Published in final edited form as: Sci Transl Med. 2018 Aug 1;10(452):eaao5726. doi: 10.1126/scitranslmed.aao5726

Fig. 4. Monitoring of osteolysis and dynamics of cathepsin K+ cells.

Fig. 4.

(A) TRAP staining of PC3 lesion in mTEBC. Box, inset (magnification). Arrowheads indicate osteoclasts. Bar, 100 μm. (B) Evaluation of osteolysis by ex vivo μCT and SHG detection by MPM. Magnifications of numbered boxed regions are shown. Bar, 1 mm. (C) iMPM detection of an osteolytic lesion. Merged xy and xz, yz orthogonal views, single channels and details are shown. Box, magnification. Nucleus = H2B/eGFP, green; cytoplasm = DsRed2, red; collagen fibers, bone = SHG, cyan; bone remodeling = OS, white; osteoclast/phagocyte = cathepsin K (Cat K), yellow. Solid arrowhead, mitotic event; void arrowhead, apoptotic nucleus; asterisk, Cat K+ cells. Bar, 100 μm. (D) Imaging analysis, xy intensity profile for single channels and quantification of the distance between tumor border (first layer of cells, DsRed2) and osteoclast/phagocyte (Cat K) or bone (OS).
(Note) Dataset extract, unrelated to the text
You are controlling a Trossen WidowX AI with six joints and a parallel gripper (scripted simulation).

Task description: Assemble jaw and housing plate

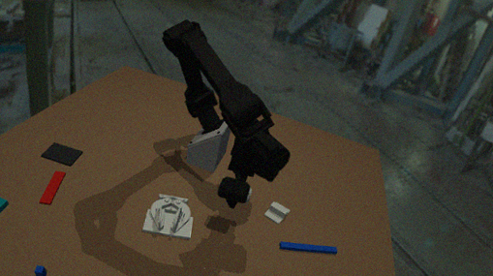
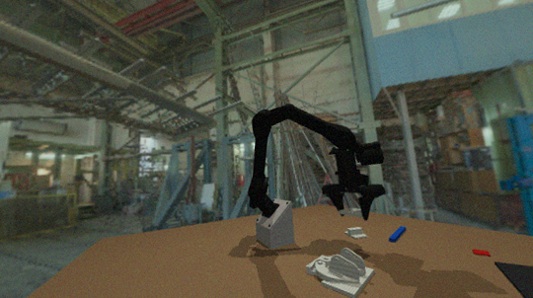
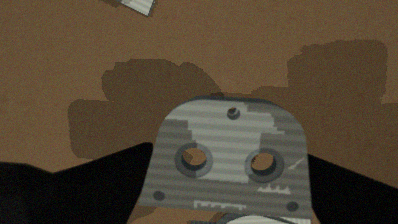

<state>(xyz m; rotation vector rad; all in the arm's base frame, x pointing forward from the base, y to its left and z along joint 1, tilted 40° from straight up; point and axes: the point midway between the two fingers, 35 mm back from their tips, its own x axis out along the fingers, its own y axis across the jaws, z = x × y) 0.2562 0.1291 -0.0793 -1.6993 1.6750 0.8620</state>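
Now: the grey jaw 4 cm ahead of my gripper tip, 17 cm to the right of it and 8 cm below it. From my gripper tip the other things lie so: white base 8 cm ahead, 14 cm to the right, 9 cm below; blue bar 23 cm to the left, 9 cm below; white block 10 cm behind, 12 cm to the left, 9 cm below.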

Scatter diagrams represent measurements from different regions in 3 independent lesions. (E) Dynamics of Cat K+ events monitored by time-lapse iMPM and analyzed by tracking. “+” and diamonds indicate the start and red dots the final position of each cell, numbers indicate individual cells. Right panel, heatmap of the speed of 15 representative cells. Bar, 20 μm. (F, G) Cat K signal detected over time by time lapse iMPM (F) and particle imaging velocimetry (PIV) obtained by whole-field analysis (G). Two sequential frames obtained at different time points (0 and 8 min) from movie S2 are shown. Bar, 10 μm. Magnitude, vector map and speed frequency distribution (3–4 areas/tumor, from 3 mice).